А Зарецкий замирает под псом, за моей спиной не слышно больше дыхания и шорохов одежды, и тварь победно воет. Вскидывает морду к куполу и воет, и звук этот пробирает до костей, выскребает из меня все, выворачивает наизнанку. Ломит кости, сводит мышцы, и трещит хребет, озноб прокатывается волной от затылка к пяткам, дрожат руки. Я смотрю на тварь и вижу в ней все гадкое, все грязное и отвратительное, что было в моей жизни. Слышу в голове тысячи голосов, криков и стонов, чувствую снова, будто впервые, каждую душу и каждую смерть. Брешь опять зовет из пустоты небытия.
Ноги двигаются будто сами собой. Я делаю шаг, потом еще один. А потом мой взгляд снова упирается в Зарецкого. В шипящего и матерящегося Аарона, в кровь цвета серебра, в черные крылья.
Сучка.
Я сбрасываю липкие чужие путы и следующий шаг делаю сама, а не потому, что зовет гончая. Следующий шаг и я бросаюсь вперед. Теперь вижу, что Бэмби-Алине тоже досталось.
Я падаю на колени, хватаю гончую за голову, чтобы запрокинуть, и открываю рот.
Мы еще посмотрим, кто тут главная сука в стае.
Глава 22
Аарон Зарецкий
Состояние и настроение Лис меня тревожит и нервирует гораздо больше, чем можно было бы ожидать. Мне не нравится беспокойный ад внутри нее, синяки под глазами и слишком бледное лицо, не нравится тихий голос и сквозящее в нем смирение. Мне хочется встряхнуть собирательницу и заставить говорить, но я боюсь ее сломать, поэтому не делаю ни того, ни другого. Молчу о том, что знаю, где искать марионетку, молчу, о ее личности и давлю в себе чувство беспомощности, родившееся в невозможности помочь Элисте.
Если уж на то пошло, я вообще не собираюсь никому говорить о Кукле. Потому что Кукла - мой гребаный косяк. Это я не заметил Ховринку в ее снах, это я не стал копать глубже, хотя мог, это я все просрал. Теперь надо исправлять. Дьявол тоже иногда ошибается.

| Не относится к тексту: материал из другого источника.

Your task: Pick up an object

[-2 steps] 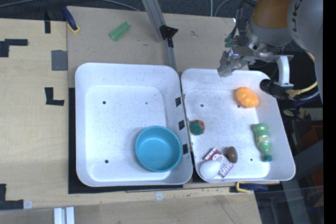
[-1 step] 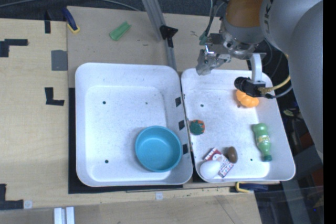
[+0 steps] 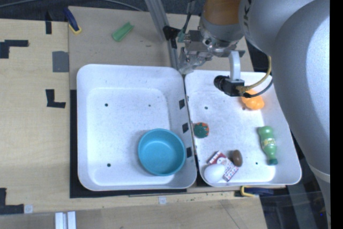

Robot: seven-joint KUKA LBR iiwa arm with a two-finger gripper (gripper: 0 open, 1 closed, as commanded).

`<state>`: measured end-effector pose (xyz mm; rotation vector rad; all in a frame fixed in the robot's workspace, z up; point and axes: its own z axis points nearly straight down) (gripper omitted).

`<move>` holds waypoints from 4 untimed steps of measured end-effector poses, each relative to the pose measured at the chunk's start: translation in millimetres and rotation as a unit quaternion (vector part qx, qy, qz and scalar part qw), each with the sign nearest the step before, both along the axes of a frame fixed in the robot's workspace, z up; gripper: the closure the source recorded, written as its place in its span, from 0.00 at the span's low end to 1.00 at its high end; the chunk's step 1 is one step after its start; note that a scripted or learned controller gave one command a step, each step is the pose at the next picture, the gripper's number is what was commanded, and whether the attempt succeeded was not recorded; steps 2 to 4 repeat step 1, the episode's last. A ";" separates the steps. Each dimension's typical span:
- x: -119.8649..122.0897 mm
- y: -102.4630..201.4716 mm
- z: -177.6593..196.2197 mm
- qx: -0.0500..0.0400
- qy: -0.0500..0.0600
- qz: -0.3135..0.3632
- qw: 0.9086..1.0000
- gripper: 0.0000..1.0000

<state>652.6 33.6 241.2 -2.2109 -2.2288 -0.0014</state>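
Overhead, you see the grey arm with its orange band reaching in from the right and bending down over the far edge of the right white bin (image 3: 284, 131). Its gripper (image 3: 188, 64) hangs at the far left corner of that bin, right by the rim shared with the left white bin (image 3: 86, 115); you cannot tell how it is set or whether it has anything.

Your candidate objects lie in the right bin: a small orange rounded piece (image 3: 253, 103) near the far right, a green plastic bottle (image 3: 267, 142) along the right edge, a small teal ball (image 3: 201, 130) near the left edge, and a brown oval piece (image 3: 236, 157), a white egg-shaped piece (image 3: 214, 172) and a red-and-white packet (image 3: 224, 165) at the near edge. The packet's print is too small to read.

A round blue bowl (image 3: 161, 152) sits in the left bin's near right corner. A green block (image 3: 122, 31) lies on the wooden surface (image 3: 32, 115) beyond.
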 end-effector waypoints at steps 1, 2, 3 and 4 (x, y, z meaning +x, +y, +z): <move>-4.5 49.2 -13.0 -0.001 0.001 -0.001 1.000 1.00; -4.5 49.2 -13.0 -0.001 0.001 -0.001 1.000 1.00; -4.5 49.2 -13.0 -0.001 0.001 -0.001 1.000 1.00; -4.5 49.2 -13.0 -0.001 0.001 -0.001 1.000 1.00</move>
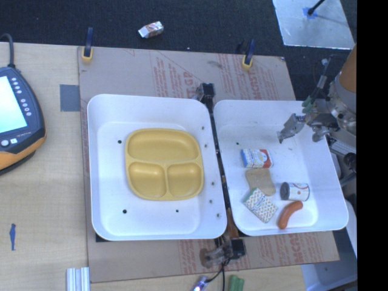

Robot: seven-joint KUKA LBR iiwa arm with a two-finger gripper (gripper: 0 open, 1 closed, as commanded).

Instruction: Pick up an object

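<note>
Hovering open, the end effector (301, 130) — milk carton (256, 157) lower-left, apart.

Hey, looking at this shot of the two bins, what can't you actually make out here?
- Hand: small and blurred in the camera view, so whether it is open or shut cannot be told.
- Arm: cut off by the right edge.
- Carton and can: labels too small to read.
- Pendant: cut off by the left edge.
- Wrapper on the floor: too small to identify.
</note>
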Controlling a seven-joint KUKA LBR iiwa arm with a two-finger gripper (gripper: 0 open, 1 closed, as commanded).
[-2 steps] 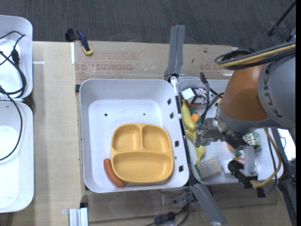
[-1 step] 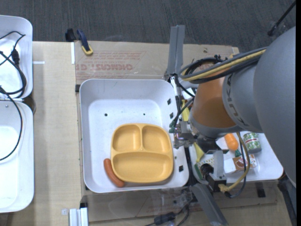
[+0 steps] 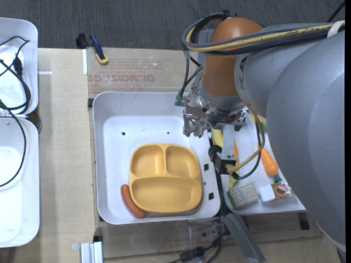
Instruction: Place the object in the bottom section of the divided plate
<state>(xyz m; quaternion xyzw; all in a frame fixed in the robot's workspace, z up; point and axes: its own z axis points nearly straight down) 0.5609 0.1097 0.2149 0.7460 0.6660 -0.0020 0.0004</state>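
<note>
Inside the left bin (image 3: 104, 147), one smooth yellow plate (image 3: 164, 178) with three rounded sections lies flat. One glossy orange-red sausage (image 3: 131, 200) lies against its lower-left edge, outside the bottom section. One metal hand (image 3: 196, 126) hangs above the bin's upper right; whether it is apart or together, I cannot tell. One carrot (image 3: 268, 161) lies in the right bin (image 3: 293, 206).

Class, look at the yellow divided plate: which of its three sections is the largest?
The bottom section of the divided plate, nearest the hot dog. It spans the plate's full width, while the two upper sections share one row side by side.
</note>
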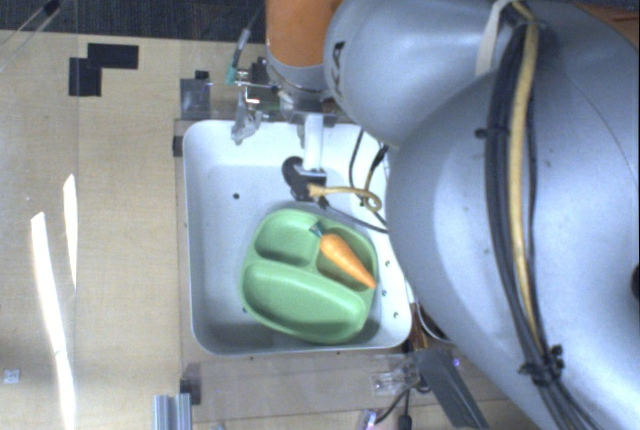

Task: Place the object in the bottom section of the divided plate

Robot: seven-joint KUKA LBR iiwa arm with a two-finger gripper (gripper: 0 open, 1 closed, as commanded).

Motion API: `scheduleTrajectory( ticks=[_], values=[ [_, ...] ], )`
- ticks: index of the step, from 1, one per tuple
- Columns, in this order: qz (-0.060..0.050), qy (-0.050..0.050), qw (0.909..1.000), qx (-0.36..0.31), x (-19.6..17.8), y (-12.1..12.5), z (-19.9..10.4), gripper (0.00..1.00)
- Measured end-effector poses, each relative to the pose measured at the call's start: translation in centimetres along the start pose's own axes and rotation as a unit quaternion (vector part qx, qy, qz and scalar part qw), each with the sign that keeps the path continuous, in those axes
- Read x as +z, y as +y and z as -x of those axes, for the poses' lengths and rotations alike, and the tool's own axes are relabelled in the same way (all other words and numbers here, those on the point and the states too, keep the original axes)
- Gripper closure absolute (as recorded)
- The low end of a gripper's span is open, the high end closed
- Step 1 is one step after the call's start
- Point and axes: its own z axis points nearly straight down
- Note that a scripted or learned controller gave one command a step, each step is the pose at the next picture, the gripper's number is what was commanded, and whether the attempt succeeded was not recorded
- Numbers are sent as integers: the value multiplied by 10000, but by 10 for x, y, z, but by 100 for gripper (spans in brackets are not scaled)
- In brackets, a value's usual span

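My claw [248, 118] hangs at the far edge of the white bin [212, 218]; clenched or released, I cannot tell. The carrot [345, 259] lies in the far-right section of the green divided plate [300, 303].
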Motion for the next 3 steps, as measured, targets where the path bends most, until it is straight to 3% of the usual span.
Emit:
scheduleTrajectory(
  ticks=[1, 2, 3],
  values=[
    [-1, 2, 9894, 1455, 40, 18, -15, 0],
    [-14, 11, 9317, 3632, 67, 19, -13, 0],
    [-8, 16, 9030, 4296, -25, 10, -13, 0]
  ],
)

Я обнимаю дрожащую Лис, целую в висок и зарываюсь носом во все еще влажные волосы у шеи. Хочется надеяться, что новый день и спокойная ночь помогут ей хоть немного. Под ее тихое дыхание думаю о том, что пора убить тварь, пора сделать так, чтобы она больше не лезла ни к Эли, ни к Дашке, не мешала им жить и быть, не вытаскивала на свет, как из могилы, старые никчемные воспоминания и пороки.

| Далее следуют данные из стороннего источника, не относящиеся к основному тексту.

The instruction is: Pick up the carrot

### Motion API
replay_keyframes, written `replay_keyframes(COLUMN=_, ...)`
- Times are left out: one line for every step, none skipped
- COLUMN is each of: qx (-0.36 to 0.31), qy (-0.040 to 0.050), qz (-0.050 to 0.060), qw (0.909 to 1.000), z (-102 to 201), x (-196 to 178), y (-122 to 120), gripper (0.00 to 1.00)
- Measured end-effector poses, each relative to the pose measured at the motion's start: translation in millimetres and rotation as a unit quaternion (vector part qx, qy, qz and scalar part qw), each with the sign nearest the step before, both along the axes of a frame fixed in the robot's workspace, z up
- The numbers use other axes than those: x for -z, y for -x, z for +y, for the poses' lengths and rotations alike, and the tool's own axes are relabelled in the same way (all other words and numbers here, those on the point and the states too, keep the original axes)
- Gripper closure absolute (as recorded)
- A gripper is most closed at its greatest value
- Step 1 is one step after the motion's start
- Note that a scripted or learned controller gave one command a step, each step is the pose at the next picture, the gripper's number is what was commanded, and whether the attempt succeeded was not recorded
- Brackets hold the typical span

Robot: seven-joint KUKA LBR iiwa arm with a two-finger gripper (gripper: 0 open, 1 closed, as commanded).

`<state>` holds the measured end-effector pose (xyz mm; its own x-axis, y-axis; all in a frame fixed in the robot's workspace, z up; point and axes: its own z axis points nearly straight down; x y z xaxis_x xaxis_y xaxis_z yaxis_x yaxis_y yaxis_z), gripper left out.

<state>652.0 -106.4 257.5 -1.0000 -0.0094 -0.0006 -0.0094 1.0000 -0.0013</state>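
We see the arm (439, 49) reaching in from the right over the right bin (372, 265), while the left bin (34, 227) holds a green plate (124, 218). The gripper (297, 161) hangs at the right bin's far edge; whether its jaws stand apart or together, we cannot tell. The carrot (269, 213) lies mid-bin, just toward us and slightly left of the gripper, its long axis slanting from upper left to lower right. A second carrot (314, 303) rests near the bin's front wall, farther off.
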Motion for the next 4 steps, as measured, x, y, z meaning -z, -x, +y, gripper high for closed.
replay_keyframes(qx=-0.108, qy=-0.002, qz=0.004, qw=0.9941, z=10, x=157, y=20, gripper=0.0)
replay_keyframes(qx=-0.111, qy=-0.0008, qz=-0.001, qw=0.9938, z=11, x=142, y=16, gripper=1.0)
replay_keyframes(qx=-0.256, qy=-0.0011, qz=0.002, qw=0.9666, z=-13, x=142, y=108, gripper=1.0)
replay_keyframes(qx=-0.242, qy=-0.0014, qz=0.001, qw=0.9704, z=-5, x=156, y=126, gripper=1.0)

Это желание так сильно, что я почти силой заставляю себя не дергаться, а попытаться уснуть, потому что Литвин прав: нам всем сейчас нужен отдых. Валить суку будет проще, если башка будет соображать как надо, а не вариться в тягучем киселе усталости.

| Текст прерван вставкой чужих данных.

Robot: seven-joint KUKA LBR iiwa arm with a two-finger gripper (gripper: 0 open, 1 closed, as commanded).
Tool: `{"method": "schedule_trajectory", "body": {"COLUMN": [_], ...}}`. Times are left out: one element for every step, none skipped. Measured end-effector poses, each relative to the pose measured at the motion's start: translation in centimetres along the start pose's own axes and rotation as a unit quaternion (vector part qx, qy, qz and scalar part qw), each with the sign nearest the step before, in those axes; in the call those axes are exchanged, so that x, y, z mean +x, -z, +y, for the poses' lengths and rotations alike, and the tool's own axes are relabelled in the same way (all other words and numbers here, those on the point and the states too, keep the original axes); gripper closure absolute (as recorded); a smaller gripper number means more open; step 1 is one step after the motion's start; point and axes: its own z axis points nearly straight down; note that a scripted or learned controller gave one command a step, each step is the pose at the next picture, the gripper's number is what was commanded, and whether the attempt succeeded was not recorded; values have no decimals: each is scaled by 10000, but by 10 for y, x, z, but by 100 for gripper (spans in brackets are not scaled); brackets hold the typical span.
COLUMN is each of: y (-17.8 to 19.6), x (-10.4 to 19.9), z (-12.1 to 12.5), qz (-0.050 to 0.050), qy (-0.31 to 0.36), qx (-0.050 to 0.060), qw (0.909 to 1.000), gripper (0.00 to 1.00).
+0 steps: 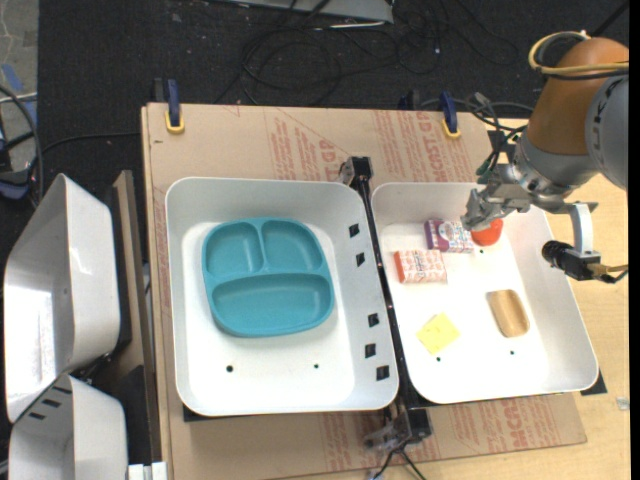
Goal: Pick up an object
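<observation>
The right bin (560,368) holds several small objects. A purple and white packet (446,235) lies near its back, with a pink and white packet (421,266) just in front of it. A yellow square (438,333) and a tan bread-like piece (509,312) lie nearer the front. An orange-red object (487,232) sits right beside the purple packet. My gripper (483,213) hangs low directly over that orange-red object, partly covering it. The arm comes in from the upper right.
The left bin (190,268) holds a teal divided plate (267,276). A black divider with clips (372,298) runs between the bins. White tubs (60,278) stand off the bench at the left. Cardboard lies under both bins.
</observation>
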Motion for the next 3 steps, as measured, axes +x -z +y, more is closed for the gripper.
{"method": "schedule_trajectory", "body": {"y": [61, 125, 108], "x": [8, 6, 56], "z": [0, 4, -1], "qz": [-2, -6, 14], "qy": [11, 11, 28], "qx": [-15, -19, 32], "qw": [10000, 10000, 10000], "gripper": [100, 100, 100]}}
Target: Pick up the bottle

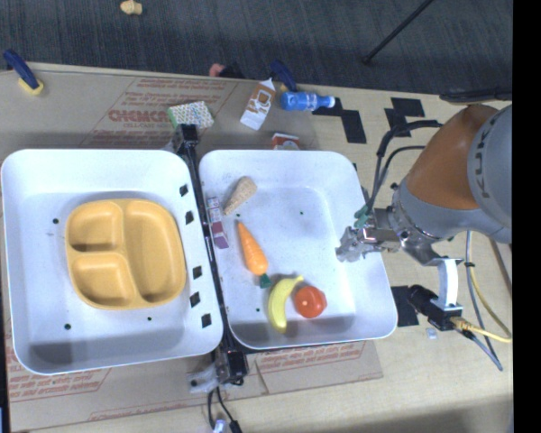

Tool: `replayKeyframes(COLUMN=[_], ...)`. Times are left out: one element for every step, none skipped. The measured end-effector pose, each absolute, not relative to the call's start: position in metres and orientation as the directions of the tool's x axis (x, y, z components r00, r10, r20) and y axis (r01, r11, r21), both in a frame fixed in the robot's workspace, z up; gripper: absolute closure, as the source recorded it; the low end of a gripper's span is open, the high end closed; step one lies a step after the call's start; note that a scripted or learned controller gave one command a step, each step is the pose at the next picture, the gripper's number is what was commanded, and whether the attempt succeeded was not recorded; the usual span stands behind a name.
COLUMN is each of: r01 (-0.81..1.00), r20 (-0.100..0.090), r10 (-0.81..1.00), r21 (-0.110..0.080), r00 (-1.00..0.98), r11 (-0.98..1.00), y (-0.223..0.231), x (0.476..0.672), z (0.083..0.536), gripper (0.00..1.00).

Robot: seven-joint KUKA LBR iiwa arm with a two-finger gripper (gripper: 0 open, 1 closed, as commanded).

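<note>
A small blue bottle (299, 101) with a pale cap lies on its side on the cardboard behind the right bin (343, 174), outside both bins. My gripper (350, 245) hangs over the right side of the right bin, near its right wall and well in front of the bottle. I see nothing in it. The grey arm with its orange band (451, 174) reaches in from the right.
The right bin holds a carrot (251, 247), a banana (280, 301), a tomato (309, 301), a beige cone-shaped piece (238, 193) and a small purple item (218, 230) by the divider. A yellow divided plate (126, 253) lies in the left bin. Small cartons (258, 105) lie near the bottle.
</note>
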State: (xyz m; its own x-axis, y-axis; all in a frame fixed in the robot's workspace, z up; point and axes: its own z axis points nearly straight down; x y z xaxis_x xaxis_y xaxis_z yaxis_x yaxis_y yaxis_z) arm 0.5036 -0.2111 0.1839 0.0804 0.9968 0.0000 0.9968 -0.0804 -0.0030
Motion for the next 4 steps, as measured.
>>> replayKeyframes(r01=[0.997, 0.977, 0.978, 0.962], r20=[0.003, 0.000, 0.001, 0.000], r10=[0.997, 0.977, 0.978, 0.962], r21=[-0.004, -0.002, -0.005, -0.003], r00=[-0.076, 0.213, 0.211, 0.274], r11=[0.076, -0.213, -0.211, -0.274], y=[-0.205, -0.211, -0.203, -0.205], x=[0.476, 0.477, 0.476, 0.476], z=[0.175, 0.204, 0.167, 0.193], gripper=[1.00, 1.00, 1.00, 1.00])
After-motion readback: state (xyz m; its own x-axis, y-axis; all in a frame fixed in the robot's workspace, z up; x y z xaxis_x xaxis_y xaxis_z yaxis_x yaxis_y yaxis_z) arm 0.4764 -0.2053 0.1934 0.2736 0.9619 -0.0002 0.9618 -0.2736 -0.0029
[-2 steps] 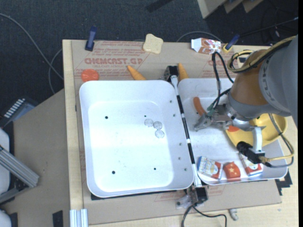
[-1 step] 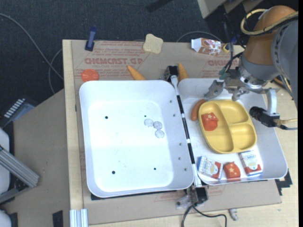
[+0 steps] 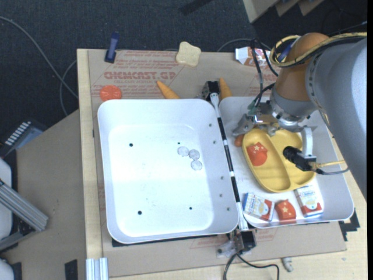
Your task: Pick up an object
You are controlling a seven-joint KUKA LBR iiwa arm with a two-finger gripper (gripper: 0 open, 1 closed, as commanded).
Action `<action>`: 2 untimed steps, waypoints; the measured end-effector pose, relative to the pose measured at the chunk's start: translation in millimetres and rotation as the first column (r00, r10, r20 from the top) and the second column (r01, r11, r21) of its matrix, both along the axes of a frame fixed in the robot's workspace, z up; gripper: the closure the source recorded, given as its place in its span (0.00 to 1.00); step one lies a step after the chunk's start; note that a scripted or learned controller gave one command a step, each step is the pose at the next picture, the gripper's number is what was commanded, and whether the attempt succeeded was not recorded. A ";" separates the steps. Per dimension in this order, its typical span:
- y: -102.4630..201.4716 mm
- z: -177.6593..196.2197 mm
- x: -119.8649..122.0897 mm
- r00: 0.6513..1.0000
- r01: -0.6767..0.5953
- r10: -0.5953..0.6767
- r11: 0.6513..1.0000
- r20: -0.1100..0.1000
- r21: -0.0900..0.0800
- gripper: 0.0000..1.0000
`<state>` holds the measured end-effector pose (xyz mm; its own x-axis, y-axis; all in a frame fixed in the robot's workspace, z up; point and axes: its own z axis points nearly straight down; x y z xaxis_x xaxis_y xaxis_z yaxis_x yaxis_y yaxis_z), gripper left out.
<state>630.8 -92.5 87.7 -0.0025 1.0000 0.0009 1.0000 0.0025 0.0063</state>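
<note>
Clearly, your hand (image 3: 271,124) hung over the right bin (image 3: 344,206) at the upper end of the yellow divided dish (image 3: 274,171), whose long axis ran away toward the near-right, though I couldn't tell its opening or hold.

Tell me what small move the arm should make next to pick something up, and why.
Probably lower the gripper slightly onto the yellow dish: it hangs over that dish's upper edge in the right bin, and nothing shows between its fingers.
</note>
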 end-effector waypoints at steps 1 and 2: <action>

Я притягиваю Элисте еще ближе к себе и закрываю глаза.
И мне снится прошлое: юная знахарка с волосами цвета горького шоколада, тонкие запястья, почти черные глаза, цыганский платок на узких плечах и немного грустная улыбка на коралловых губах. Она смотрит так, будто знает обо мне все. Даже то, чего я не знаю сам. Она говорит так, будто сама удивляется своим словам, но верит им бесконечно. Она задает вопросы, вскрывает старые нарывы и тревожит что-то глубоко внутри. Ее голос, чистый и звонкий, в ночной тишине, или под светом весеннего солнца, или в прохладе вечерних сумерек. Теперь я очень хорошо вижу ее лицо, теперь я понимаю, что не мужчина, а женщина горела на том проклятом костре, перед толпой, алчущей крови.
Это Элисте.
Она совершенно не похожа на себя сейчас: ниже ростом, плотнее, ярче, дышит жизнью и странным светом. Не тем светом, к которому я привык. Ее свет не режет глаза, не продирает легкие, не вонзается иглами в голову. Он мягкий, тонкий, с запахом пряных трав и росы на полевых цветах. Он ярче и насыщеннее, когда она волнуется или радуется, тоньше и призрачнее, когда грустит. И в этом свете лишь капля ада, такая маленькая, что ее почти невозможно заметить, если не искать: это старые боль, злость и обида, родившиеся в утрате.